Damn TV, it's all your fault! Or rather it is the fault of the cameras which, now placed everywhere, are like so many voyeur's eyes, hungry for gory images broadcast live.
By now nothing escapes us: a little touch of fairing against fairing, a hand gesture, a heartily shouted fuck you inside the helmet. We might not be on the bike with them, but we spy on their every move. Most of us from the couch, but some, professional voyeurs, with many screens in front of them and the power to judge, are quick to split hairs.
They are the onanists of the Stewards panel who think of regulating the burning ardours of young riders with testosterone levels beyond alarm limits with doses of double long lap penalties or drop one places.

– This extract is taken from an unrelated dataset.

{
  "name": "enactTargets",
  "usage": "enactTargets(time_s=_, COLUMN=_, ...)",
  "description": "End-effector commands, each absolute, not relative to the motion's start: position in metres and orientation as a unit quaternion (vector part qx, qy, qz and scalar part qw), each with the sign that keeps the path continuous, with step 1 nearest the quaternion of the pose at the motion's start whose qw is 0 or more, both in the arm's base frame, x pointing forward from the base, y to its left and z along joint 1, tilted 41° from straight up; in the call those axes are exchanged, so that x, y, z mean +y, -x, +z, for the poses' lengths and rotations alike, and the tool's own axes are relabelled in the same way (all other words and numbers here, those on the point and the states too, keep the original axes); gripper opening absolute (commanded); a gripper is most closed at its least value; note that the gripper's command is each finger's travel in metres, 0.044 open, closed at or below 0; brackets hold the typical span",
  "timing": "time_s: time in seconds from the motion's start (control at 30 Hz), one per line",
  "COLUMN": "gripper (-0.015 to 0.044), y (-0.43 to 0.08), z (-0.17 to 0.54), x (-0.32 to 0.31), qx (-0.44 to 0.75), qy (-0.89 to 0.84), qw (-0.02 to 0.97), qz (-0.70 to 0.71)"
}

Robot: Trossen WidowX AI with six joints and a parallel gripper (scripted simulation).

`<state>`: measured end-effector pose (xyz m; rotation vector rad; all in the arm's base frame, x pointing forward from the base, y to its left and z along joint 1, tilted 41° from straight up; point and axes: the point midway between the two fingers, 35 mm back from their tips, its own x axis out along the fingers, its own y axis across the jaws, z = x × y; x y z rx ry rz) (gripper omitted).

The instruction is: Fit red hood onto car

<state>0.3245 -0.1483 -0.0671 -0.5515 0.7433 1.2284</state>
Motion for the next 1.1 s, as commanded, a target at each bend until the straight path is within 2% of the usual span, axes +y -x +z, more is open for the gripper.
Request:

Needless to say, it's a futile exercise. Motorcycling is not a contact sport like boxing or wrestling but you race separated by a few centimetres and anyone who has a minimum of familiarity with two wheels and has had access to the pits can tell stories of riders who returned with fairings or even leathers with marks on them.
Of course, there is a limit to everything: if I touch you and cause you to crash I must be sanctioned, if I graze you and move you, it is not always the case to intervene. Also because there is often concurrence of guilt: if the person about to be overtaken because he has left a gap does not give way, contact is inevitable.
Freddie Spencer, who chairs the Panel, knows it well: in 1983, in Sweden, at Anderstorp*, he pushed a certain Kenny Roberts wide and since the two were fighting for the world championship, the Martian widened his trajectory and ended up on the grass, something that notoriously offers little grip under acceleration. Kenny finished second and that position cost him the world championship at Imola because the victory was not enough for him to recover. He lost the title by just two points. That victory snatched with an unorthodox overtaking move.
But was it really over the limit? Fast Freddie remembers his manoeuvre well, and so does Kenny. We talked about it together years ago. During the slowdown lap the Californian was verbal with gestures against Fast Freddie and when he took off his helmet he was furious.
He said to me then: "I realised that this guy would have risked his life to overtake me". Yes, his life. Those were different times. Curves with few run-off areas, straw bales, leathers and sometimes, alas, tissue paper helmets. Each crash left its mark and for this reason you crashed very little and the riders had a strict code of behaviour among themselves. Of course, even then it happened that they made mistakes.
The fact was that these 'misunderstandings' remained between the riders. In the best of cases, a few days later an image would arrive from a photographer who was in the right place at the right time, but since there were rolls of 36 shots to develop, the photo arrived when the boiling spirits had died down and the duellists, in front of a couple of cold beers, had already cleared up the situation.
*The image you see on the page, out of focus and in black and white, has been floating around on the Internet for some time. Freddie and Kenny, both 'long' and on the grass talk about an overtaking move without #tracklimits. Author Unknown.